= Work request =
Find and copy each line of the data that includes "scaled".

= Entries provided =
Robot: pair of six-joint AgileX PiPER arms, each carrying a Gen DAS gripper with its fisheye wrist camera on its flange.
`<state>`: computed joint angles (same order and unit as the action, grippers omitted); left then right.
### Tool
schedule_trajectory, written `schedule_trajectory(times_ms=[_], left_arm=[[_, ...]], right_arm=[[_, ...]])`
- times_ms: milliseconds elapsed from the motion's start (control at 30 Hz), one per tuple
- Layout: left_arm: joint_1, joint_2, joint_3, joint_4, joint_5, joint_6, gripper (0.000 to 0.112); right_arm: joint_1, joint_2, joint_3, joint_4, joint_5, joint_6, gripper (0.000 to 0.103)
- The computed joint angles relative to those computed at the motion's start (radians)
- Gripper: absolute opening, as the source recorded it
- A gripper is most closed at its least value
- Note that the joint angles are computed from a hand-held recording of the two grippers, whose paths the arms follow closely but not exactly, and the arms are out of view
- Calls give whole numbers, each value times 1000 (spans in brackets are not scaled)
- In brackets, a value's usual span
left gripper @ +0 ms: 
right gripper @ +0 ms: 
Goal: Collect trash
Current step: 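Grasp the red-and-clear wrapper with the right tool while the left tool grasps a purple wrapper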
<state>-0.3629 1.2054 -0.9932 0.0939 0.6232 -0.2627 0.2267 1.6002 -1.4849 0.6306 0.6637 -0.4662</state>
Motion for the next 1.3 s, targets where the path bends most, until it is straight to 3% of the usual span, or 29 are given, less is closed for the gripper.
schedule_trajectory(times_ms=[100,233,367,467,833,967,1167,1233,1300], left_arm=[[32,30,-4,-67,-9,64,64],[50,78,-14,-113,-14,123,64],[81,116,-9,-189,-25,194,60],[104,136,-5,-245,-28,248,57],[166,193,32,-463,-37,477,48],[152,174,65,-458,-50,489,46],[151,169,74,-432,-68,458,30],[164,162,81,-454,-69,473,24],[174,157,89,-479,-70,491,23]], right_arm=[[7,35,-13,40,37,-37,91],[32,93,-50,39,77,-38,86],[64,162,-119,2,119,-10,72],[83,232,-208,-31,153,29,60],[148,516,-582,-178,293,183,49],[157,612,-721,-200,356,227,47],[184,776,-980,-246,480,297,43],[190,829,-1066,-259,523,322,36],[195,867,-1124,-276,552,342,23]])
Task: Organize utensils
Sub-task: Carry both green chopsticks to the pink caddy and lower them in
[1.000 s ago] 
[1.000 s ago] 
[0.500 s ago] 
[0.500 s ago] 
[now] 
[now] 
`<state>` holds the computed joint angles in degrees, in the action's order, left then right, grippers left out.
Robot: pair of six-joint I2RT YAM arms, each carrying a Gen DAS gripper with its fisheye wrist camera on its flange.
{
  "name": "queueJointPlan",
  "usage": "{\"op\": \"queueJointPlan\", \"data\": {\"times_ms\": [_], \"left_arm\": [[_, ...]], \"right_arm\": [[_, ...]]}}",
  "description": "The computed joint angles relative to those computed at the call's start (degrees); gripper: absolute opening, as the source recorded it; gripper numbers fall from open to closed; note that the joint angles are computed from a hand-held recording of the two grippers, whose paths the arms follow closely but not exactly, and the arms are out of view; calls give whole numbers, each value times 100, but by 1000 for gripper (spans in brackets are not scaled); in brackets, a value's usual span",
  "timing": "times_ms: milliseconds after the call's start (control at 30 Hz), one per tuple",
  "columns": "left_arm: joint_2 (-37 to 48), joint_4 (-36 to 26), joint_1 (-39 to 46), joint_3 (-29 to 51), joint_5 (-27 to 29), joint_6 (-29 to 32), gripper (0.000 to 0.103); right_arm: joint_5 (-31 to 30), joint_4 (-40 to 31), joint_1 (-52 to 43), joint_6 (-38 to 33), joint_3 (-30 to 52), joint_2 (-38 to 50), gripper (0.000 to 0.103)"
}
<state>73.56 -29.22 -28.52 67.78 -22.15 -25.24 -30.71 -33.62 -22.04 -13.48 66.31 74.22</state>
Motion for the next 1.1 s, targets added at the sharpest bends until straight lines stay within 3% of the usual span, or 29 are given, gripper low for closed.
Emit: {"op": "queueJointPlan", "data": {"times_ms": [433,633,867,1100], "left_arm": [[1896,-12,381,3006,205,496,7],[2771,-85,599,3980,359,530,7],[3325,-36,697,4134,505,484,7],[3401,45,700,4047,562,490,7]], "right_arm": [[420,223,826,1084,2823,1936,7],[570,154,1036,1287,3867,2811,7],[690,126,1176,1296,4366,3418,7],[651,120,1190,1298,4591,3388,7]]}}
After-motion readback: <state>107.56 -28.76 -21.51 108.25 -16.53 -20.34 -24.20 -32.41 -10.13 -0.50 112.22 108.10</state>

= Result of the task =
- Calls give whole numbers, each value times 1000 (spans in brackets are not scaled)
  "description": "The computed joint angles relative to those computed at the call's start (degrees); gripper: absolute opening, as the source recorded it; gripper numbers fall from open to closed; note that the joint angles are computed from a hand-held recording of the two grippers, whose paths the arms follow closely but not exactly, and the arms are out of view; calls give whole numbers, each value times 100, but by 1000 for gripper (spans in brackets are not scaled); in brackets, a value's usual span",

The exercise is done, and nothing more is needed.